ネアンデルタール人と現生人類 ~美を共有しながら共存できなかった過去~
共通点と相違点
◆4万年前に絶滅したとされるネアンデルタール人が、食用に適さない貝殻に美を見出しており、現生人類と交流し価値観を共有していたとする研究成果が発表された。貝殻に穴をあけてアクセサリーとして装用していた可能性もあるという。
◆太古の昔に想いを馳せる夢のあるエピソードだが、両者には決定的な相違点がある。ネアンデルタール人は滅びて、ホモサピエンスは生き残って“繁栄”している点だ。昔はホモサピエンスがネアンデルタール人を駆逐した、滅ぼしたとされていたが、交雑を経て吸収していったと現在では考えを改めている。現生人類の遺伝子の中には、ネアンデルタール人のDNAが含まれていることも明らかになっている。
現生人類だけが生き残った過去
◆ネアンデルタール人は現生人類よりも脳が大きくて、身体もより屈強だったという。それなのになぜ体格で劣った現生人類が結果として彼らを‟駆逐”できたのか。自分は人類学者ではないので妄想に過ぎないが、その弱さこそ長所となったと言えまいか。
◆一言で言えば「マス」「大衆」だ。個々は弱いが故に集団や組織を形成する能力に長けており、比較的小規模で生活していたネアンデルタール人は抗えず、少しずつ生息域を狭めていったのではなかろうか。また、古代中国や古代ギリシャの歴史を見れば、集団や国を統括する術も巧みだった。神話を作りマスを扇動して結果として少数派を駆逐していったと思う。
狡猾で残酷な現生人類
◆21世紀になり、人類共通の価値観を共有できるにもかかわらず、相も変わらず殺し合いを続ける愚かすぎる現生人類。今の姿を見ると、ネアンデルタール人滅亡の詳細な理由は不明だったにしても、駆逐して生き残ったという事実は、結果論だが納得できるところがある(ただ、馬鹿を繰り返していたら同じように滅ぶでしょう)。
◆建国以来、アメリカがネイティブアメリカンを搾取して駆逐していった歴史も、現生人類ゆえの帰結なのかもしれない。
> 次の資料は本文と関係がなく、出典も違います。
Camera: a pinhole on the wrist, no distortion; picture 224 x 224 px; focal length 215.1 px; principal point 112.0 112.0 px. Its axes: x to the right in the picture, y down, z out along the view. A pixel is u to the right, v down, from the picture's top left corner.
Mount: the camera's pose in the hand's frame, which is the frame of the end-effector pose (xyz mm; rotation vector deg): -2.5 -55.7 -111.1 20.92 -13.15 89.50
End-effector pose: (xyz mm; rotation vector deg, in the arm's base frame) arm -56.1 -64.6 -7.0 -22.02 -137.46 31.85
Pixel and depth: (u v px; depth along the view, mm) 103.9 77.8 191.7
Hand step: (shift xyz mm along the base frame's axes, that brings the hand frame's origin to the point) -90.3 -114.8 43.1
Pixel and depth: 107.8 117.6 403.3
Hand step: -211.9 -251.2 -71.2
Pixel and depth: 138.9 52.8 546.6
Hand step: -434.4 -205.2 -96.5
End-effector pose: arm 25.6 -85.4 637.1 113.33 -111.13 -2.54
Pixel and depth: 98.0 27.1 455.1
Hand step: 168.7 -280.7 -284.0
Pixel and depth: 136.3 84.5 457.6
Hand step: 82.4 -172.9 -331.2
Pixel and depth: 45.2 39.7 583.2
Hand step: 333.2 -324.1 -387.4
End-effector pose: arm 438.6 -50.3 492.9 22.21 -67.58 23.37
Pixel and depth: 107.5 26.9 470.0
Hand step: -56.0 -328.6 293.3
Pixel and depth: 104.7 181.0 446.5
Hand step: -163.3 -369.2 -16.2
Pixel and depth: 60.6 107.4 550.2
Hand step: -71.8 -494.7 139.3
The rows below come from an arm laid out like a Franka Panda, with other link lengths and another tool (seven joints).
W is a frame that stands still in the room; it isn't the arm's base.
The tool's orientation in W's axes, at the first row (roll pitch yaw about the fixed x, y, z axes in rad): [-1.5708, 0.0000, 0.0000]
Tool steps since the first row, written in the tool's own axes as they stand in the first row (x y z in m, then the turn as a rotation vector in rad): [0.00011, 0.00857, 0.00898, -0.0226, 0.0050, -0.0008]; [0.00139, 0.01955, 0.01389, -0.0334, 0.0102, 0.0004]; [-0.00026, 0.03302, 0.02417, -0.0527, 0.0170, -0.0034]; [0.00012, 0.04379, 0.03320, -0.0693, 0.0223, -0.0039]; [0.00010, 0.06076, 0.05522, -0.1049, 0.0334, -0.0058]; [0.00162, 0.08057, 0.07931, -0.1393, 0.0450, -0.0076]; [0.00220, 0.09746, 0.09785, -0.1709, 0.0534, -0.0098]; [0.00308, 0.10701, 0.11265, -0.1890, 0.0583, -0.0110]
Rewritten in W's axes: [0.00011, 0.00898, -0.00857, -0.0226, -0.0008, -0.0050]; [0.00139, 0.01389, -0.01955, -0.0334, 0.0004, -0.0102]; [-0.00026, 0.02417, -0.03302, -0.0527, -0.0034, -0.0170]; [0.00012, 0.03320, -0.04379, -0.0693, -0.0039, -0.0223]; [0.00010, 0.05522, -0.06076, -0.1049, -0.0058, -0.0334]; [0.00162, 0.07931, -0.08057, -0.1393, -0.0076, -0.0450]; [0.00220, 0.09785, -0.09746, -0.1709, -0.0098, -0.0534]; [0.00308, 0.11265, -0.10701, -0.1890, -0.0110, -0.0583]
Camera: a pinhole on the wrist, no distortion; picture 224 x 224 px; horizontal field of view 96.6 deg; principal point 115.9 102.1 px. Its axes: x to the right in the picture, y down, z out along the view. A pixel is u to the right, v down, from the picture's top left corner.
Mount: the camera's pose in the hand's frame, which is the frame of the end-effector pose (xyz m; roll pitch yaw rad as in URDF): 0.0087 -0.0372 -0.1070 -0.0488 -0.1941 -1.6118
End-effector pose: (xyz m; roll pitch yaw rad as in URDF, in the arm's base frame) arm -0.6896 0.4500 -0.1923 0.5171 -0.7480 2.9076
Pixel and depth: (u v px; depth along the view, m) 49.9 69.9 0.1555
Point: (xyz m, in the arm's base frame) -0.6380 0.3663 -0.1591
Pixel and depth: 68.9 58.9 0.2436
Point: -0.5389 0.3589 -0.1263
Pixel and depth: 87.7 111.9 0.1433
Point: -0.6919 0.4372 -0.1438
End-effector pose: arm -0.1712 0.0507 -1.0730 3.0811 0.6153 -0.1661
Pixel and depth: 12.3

また北海道に住む自分としても胸が痛むところがある。なぜなら我々日本人、和人もまたアイヌに対して同じことをやってきた厳然たる事実があるからだ。人類に流れる血脈を顧みて、とにかく自省的に生きることの大切さに思い到る。ホモサピエンスであることが嫌になるほど忌まわしい過去でいっぱいである。
民主主義と国際法規範
◆ナポレオンの帝政フランス、ナチスドイツ、ベトナム戦争時のアメリカ、プーチンの現ロシアを見れば、民主主義もまた残酷な結果を招く危険性を忘れてはいけない。文化芸術に勤しみながら、片方で人の命をなんとも思わずに奪う現生人類の性(さが)。人間社会がまともになるのは、民主主義に加えて法規範の遵守が絶対条件だ(その前提として教育の充実が必須)。
◆生身の人間は狡猾かつ残酷。それがマスを形成すれば、ますますとんでもないことをしでかすことは歴史が証明している。いや、歴史というか、イランやベネズエラに一方的に攻撃をしかけたトランプ政権が今まさに露骨に示している。衣服をまとうように、放っておいたら欲望と憎しみのまま行動する現生人類には法規範という‟衣”が必須なのだ。